We are converting the decimal number 15 to binary.

15₁₀

Therefore, 15₁₀ = 1111₂

In the same way, we can convert from decimal to other systems like Octal, Hexadecimal;  first, we divide the given number by the base of the required number; and then, note down the quotient/remainder; by repeating the process of division of the quotient by the base till the resultant quotient is less than the base.

• What is the smallest whole number?

The smallest whole number is 0. The reason is that whole numbers do not have negative values, and no positive number is below 0.

• While converting a decimal system to binary, does the base of the number change from 2 to 10 – Yes or no?

The answer is no.

• How will the binary values of 0, 1, 2 and 3 appear in the decimal to binary conversion table?

The binary value of 0 is 0; 1 is 1; 2 is 10; 3 is 11.

• What differentiates real numbers and integers?

All Integers are real numbers, but the reverse is not true. Integers are whole numbers with negatives and do not include fractions or decimals.

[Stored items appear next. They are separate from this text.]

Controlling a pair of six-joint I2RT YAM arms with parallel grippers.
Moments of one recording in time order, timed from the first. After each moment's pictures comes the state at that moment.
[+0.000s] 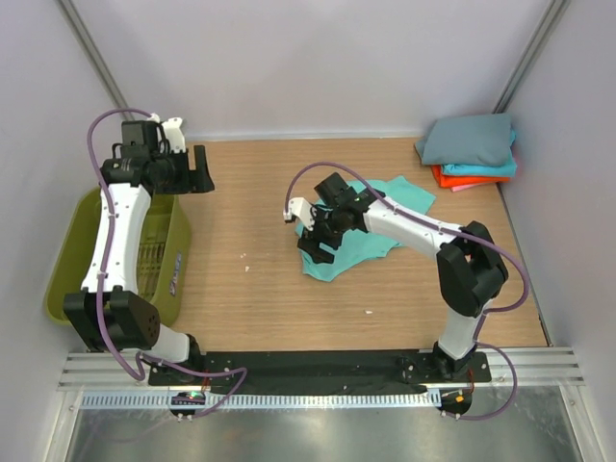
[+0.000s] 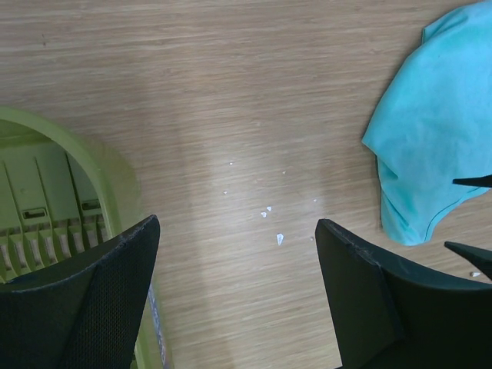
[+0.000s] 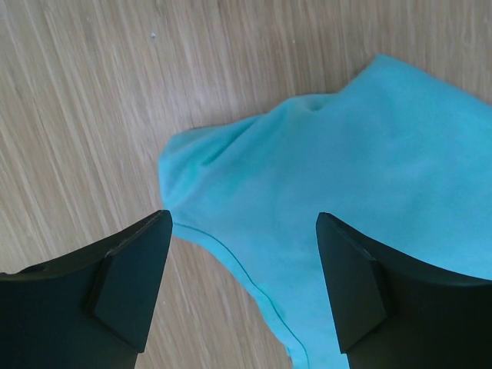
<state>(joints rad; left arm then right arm) 0.05 1.47 1.57 -0.92 0.27 0.00 0.69 1.78 1.38 -0.65 -0.36 -0.60</state>
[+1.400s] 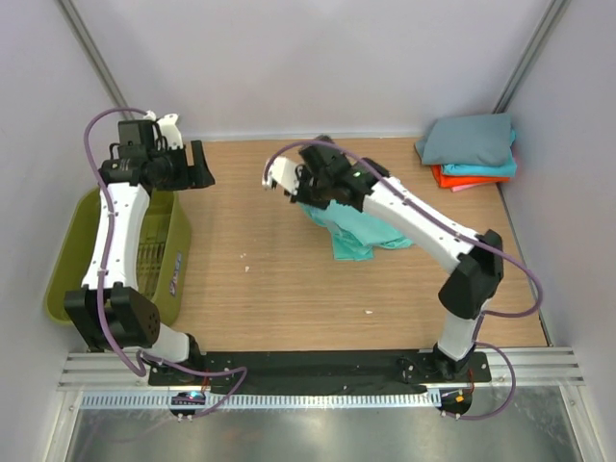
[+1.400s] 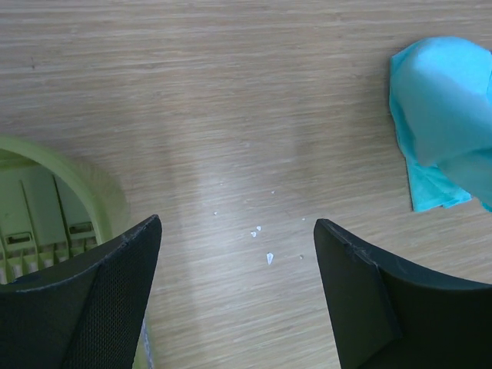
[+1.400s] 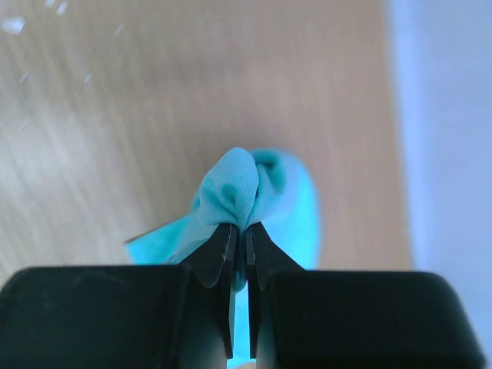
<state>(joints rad) 0.08 1.47 1.56 -0.86 0.33 -0.03 0.78 1.82 1.75 -0.77 -0.06 -0.66</state>
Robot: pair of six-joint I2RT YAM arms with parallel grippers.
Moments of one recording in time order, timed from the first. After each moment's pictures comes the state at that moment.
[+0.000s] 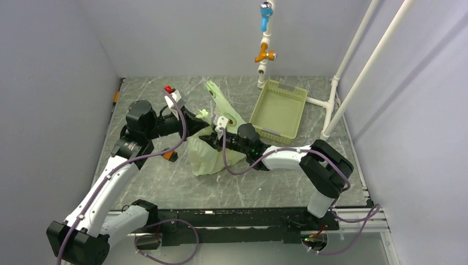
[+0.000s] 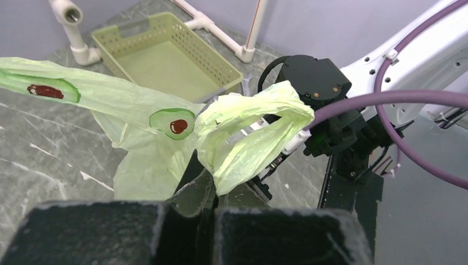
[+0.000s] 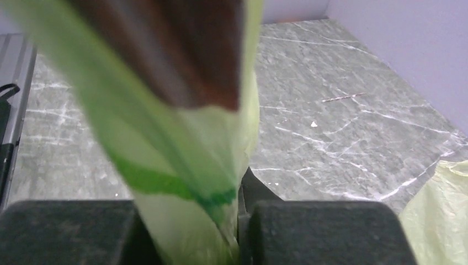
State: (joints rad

The class 9 maths chapter 1 is crucial for students to build a foundation of the number system for future study of mathematics. The MSVgo app enables students to speed up problem-solving skills and comfortably tackle NCERT class 9 maths chapter 1 problems. Video solutions to textbook questions help students in quick revision and preparation for exams. Join MSVgo app  let your child be a MSVgo champ!

Numbers can be expressed in all of the divisions of the number system, including binary, decimal, hex, etc. Every number that is expressed in any of the forms of the number system can also easily be translated to another.

In this chapter, we learned about the basics of number systems. We learned about the properties Of irrational numbers, types of number systems, and utilizing this base knowledge we can understand the rationalisation laws of radicals. These concepts can be utilized to solve mathematical problems.

1. What are the 4 types of number systems? 

The four most prevalent kinds of number system are: 

• Decimal Machine Number (Base- 10) 
• System of Binary Numbers (Base- 2) 
• System of Octal Numbers (Base-8) 
• Hexadecimal System of Numbers (Base- 16) 

2. What are the different types of number systems? 

The four most prevalent kinds of number system are: 

• Decimal Machine Number (Base- 10) 
• System of Binary Numbers (Base- 2) 
• System of Octal Numbers (Base-8) 
• Hexadecimal System of Numbers (Base- 16) 

3. What is the highest base number system? 

System of Decimal Number [Base-10] 

With the least value being 0 and the greatest value being nine. On the left, the digit or column has the greatest value, while on the right, the digit has the least value.

4. What is number system with example? 

A system for representing numbers of a certain type (that is, expressing or writing them). Example: There are several systems for the representation of numbers for counting. These include: the usual system of “base ten” or “decimal”: 

5. What is the real number system in math?

All rational numbers, such as integer-5 and fraction 4/3, and all irrational numbers, such as √2, are included in the real numbers (1.41421356…, the square root of 2, an irrational algebraic number). Transcendental numbers, such as π, are included within the irrationals.